What you are asked to do. Your task is to repeat exactly the lines below between the line holding "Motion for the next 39" and the line holding "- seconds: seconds", inclusive, and only those.

Supplied records.
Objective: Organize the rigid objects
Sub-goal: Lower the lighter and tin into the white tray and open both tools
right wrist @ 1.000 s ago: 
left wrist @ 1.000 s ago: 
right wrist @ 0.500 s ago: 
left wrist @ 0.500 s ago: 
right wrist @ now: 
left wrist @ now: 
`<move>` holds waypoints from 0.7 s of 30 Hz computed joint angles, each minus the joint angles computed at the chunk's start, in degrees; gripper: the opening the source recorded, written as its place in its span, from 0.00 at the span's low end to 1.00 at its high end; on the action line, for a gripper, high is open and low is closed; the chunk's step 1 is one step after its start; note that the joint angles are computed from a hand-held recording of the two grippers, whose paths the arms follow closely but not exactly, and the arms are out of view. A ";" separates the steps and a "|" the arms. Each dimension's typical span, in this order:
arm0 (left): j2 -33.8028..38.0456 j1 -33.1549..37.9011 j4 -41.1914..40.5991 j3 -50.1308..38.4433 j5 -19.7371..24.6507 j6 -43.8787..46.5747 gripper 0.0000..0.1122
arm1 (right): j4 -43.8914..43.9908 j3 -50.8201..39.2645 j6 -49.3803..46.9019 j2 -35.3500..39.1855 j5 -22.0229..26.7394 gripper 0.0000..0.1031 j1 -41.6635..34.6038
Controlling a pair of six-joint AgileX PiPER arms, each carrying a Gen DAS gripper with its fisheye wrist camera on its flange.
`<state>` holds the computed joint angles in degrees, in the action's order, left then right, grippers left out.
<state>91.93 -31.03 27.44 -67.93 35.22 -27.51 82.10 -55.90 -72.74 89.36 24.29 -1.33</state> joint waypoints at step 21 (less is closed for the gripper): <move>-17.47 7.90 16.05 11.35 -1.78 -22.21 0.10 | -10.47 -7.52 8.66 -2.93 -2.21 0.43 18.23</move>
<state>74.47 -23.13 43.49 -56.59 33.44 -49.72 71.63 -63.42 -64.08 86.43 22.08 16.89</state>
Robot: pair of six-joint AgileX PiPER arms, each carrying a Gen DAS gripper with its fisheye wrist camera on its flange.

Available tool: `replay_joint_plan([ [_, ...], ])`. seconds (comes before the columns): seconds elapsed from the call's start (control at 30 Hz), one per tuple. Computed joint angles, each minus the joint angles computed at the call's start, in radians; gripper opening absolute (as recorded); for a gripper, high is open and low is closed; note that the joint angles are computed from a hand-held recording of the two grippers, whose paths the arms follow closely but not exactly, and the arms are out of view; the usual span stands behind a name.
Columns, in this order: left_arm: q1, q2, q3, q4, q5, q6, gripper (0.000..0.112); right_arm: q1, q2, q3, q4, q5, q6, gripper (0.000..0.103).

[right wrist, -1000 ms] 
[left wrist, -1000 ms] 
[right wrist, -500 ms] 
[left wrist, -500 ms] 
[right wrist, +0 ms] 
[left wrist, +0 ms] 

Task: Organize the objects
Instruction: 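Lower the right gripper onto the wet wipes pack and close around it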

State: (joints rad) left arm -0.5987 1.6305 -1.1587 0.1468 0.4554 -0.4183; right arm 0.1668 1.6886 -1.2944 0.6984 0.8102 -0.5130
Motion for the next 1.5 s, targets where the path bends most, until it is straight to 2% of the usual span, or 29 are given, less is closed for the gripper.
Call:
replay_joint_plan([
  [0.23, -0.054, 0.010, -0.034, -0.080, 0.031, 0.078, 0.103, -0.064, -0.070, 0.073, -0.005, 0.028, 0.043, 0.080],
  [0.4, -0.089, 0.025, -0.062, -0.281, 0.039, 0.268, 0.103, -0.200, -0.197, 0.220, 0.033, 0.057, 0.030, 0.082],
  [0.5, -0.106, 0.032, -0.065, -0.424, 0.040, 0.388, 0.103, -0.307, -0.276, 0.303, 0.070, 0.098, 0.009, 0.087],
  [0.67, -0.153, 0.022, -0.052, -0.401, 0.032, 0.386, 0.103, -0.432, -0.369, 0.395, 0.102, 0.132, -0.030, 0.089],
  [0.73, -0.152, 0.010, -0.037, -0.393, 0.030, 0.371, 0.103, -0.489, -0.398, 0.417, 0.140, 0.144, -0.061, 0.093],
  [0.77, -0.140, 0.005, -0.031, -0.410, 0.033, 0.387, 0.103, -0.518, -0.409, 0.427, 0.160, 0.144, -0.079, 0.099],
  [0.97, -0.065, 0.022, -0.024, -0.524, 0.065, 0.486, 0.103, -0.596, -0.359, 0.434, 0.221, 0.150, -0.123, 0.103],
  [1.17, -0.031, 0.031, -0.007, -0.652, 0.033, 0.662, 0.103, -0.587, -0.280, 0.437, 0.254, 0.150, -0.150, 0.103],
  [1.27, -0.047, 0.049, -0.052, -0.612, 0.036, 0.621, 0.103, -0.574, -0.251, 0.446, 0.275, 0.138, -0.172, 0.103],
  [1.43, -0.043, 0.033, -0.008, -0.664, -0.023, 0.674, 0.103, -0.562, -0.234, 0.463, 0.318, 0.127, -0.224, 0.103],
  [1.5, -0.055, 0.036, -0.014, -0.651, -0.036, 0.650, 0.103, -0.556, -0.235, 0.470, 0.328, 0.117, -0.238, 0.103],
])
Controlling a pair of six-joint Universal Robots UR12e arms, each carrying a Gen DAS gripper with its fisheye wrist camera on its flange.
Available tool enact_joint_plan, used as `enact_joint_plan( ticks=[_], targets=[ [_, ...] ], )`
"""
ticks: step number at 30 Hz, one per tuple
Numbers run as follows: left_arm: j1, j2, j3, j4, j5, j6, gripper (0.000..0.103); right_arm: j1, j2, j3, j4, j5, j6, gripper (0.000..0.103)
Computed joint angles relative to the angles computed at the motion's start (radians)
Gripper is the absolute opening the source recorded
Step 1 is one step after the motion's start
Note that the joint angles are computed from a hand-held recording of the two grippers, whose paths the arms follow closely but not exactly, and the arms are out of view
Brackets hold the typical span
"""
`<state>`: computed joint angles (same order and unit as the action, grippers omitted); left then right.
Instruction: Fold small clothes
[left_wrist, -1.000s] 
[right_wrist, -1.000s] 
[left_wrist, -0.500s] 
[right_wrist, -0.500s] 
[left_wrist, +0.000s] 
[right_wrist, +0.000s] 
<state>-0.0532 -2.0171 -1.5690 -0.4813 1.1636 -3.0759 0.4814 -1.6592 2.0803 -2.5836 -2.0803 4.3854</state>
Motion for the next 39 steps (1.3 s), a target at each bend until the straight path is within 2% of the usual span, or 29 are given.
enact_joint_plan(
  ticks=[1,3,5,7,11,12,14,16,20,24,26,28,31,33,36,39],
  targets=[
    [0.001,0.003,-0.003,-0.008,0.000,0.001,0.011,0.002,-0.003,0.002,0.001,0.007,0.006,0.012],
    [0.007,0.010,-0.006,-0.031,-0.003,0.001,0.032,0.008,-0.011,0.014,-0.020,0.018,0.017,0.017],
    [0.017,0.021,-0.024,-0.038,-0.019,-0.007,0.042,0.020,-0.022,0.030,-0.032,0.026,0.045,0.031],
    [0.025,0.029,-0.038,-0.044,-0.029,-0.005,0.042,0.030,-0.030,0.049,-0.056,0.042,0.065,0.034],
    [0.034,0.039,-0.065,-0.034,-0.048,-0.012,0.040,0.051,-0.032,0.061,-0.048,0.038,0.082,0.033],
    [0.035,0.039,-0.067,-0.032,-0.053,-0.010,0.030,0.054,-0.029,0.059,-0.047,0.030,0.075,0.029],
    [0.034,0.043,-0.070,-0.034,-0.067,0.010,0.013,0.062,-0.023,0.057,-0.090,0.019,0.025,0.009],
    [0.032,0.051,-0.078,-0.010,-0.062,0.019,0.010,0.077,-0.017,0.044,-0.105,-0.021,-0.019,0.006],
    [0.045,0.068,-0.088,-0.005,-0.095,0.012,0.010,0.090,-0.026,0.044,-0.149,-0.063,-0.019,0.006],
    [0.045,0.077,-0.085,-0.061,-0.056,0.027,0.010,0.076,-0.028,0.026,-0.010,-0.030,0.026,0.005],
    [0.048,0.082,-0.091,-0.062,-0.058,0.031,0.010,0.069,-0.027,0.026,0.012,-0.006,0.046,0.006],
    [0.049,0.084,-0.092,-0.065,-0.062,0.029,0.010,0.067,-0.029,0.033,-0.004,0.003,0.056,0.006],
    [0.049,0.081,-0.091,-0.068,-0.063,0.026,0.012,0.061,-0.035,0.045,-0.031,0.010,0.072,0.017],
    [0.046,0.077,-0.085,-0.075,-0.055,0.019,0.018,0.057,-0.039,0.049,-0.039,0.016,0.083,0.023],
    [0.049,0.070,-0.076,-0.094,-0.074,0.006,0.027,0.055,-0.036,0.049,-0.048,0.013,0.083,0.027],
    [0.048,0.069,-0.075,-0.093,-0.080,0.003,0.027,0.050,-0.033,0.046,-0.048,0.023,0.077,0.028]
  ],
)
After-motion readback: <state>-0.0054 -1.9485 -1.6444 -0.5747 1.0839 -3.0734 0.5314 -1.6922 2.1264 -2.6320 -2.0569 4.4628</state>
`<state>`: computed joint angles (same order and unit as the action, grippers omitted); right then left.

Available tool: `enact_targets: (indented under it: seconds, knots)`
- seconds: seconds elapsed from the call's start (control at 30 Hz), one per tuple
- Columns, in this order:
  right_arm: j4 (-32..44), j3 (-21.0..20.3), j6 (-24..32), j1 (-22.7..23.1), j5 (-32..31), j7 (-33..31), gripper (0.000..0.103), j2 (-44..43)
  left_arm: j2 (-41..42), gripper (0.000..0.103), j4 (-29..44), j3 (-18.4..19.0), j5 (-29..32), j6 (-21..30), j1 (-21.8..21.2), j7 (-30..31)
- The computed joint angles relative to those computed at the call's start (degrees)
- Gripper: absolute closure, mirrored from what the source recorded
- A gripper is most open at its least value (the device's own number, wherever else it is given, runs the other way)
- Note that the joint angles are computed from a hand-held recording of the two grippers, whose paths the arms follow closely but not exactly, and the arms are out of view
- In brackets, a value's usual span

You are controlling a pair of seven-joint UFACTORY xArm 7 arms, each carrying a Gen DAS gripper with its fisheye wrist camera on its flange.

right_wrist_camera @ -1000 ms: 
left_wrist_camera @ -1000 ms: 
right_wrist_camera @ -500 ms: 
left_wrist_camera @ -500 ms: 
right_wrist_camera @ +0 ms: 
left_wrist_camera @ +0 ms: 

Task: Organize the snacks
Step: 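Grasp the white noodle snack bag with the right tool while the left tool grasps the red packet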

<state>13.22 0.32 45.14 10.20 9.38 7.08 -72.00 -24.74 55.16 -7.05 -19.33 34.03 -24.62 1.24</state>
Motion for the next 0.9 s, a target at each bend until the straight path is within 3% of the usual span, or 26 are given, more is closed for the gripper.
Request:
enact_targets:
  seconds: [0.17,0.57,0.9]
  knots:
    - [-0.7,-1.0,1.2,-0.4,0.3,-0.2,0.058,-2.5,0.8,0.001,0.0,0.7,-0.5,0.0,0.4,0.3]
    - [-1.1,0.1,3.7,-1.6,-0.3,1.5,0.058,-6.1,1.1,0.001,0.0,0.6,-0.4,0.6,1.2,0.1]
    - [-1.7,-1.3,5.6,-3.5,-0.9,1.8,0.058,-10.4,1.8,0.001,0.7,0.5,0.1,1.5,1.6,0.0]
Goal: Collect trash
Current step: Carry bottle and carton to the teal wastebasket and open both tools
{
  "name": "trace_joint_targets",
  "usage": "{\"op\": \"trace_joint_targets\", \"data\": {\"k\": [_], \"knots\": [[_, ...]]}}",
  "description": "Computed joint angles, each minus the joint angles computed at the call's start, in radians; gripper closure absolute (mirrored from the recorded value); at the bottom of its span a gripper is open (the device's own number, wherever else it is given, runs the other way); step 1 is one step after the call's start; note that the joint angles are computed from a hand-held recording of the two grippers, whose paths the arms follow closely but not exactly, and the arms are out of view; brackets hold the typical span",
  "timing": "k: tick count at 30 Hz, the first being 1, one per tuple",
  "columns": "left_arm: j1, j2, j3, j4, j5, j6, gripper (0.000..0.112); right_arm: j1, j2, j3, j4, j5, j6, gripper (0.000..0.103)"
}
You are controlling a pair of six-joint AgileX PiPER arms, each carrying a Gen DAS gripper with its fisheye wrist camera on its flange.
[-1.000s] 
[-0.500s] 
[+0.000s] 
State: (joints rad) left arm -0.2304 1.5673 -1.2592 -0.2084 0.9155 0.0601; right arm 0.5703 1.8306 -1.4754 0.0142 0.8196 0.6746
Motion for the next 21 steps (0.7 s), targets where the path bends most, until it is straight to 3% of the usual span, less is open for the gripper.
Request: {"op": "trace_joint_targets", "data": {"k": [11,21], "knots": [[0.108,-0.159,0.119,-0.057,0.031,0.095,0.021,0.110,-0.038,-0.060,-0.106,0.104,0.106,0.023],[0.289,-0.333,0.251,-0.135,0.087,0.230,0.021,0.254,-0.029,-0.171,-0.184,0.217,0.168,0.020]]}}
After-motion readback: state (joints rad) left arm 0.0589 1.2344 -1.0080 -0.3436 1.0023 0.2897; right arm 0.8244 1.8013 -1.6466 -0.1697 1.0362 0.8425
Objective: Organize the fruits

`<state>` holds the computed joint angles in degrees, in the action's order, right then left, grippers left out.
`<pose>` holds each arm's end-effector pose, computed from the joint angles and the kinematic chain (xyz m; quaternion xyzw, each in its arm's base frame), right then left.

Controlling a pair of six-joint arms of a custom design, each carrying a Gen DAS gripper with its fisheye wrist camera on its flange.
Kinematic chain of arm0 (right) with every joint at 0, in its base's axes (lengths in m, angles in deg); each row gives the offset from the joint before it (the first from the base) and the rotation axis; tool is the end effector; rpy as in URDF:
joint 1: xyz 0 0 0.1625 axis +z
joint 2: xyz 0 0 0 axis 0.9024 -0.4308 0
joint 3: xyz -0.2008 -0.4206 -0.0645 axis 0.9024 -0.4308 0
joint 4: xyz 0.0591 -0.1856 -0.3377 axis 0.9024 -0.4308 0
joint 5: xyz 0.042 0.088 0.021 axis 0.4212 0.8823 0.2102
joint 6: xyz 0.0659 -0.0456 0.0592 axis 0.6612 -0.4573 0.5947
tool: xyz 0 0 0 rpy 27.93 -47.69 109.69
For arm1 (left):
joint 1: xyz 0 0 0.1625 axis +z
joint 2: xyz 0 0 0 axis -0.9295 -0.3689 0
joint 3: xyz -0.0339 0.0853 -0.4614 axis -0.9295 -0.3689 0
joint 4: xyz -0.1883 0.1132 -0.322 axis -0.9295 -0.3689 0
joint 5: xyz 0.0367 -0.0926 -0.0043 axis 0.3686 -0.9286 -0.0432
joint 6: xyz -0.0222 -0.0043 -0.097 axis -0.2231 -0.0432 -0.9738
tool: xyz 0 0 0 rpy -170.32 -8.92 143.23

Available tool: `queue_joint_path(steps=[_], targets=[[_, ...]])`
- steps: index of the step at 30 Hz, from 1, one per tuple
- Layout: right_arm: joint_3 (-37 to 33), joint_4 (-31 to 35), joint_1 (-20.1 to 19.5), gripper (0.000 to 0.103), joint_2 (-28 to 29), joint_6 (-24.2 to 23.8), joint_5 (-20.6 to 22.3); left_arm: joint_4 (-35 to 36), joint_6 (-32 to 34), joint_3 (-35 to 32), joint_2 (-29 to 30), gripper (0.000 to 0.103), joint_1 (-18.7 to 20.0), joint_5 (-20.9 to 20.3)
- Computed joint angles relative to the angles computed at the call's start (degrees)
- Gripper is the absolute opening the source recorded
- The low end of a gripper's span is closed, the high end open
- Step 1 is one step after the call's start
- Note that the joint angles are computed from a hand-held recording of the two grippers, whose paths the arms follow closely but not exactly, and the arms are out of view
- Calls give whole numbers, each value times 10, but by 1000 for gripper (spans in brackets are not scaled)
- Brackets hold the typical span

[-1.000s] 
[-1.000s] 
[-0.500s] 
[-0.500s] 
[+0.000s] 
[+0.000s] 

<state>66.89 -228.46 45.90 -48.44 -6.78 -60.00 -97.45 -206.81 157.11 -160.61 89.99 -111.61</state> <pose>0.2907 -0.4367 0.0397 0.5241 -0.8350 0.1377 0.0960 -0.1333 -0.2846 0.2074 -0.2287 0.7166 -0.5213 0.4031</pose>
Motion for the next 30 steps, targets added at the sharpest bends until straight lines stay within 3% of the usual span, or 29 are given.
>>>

Answer space.
Motion for the next 39 steps (1.3 s), a target at each bend until the straight path is within 2% of the usual span, or 29 are given.
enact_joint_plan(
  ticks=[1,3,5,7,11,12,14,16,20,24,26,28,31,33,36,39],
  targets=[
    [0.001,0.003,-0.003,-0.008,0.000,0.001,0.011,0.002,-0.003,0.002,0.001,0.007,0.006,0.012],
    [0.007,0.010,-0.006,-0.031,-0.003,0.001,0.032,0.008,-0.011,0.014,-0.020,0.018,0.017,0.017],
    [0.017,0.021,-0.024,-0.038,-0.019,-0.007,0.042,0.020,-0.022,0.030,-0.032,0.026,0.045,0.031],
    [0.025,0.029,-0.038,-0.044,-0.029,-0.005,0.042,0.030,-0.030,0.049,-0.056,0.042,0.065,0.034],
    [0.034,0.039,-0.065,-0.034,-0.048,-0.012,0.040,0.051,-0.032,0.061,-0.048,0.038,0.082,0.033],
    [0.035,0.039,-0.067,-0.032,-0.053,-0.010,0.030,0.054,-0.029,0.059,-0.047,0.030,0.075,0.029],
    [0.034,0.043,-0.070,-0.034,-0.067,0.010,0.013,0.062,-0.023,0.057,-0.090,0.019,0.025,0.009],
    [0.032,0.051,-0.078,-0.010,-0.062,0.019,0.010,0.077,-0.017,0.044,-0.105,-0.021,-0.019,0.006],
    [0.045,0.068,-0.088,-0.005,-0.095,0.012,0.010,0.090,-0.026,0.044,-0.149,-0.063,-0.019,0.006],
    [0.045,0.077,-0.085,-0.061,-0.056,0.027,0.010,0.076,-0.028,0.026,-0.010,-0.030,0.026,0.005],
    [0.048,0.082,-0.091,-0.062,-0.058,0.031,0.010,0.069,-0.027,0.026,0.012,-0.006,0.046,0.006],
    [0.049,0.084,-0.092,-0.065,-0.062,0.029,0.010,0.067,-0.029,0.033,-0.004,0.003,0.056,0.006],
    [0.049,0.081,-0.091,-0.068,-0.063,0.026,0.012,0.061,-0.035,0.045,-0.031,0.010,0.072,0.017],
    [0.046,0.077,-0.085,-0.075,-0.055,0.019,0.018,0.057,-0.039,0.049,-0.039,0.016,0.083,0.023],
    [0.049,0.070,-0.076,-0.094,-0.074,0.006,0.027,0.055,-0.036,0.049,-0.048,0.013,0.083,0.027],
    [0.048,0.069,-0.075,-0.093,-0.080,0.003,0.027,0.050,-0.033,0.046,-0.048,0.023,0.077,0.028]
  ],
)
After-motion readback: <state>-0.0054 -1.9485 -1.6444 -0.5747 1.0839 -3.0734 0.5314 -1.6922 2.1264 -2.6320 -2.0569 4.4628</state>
`<state>`: computed joint angles (same order and unit as the action, grippers omitted); right then left.

Available tool: `enact_targets: (indented under it: seconds, knots)`
- seconds: seconds elapsed from the call's start (control at 30 Hz), one per tuple

No additional answer is expected.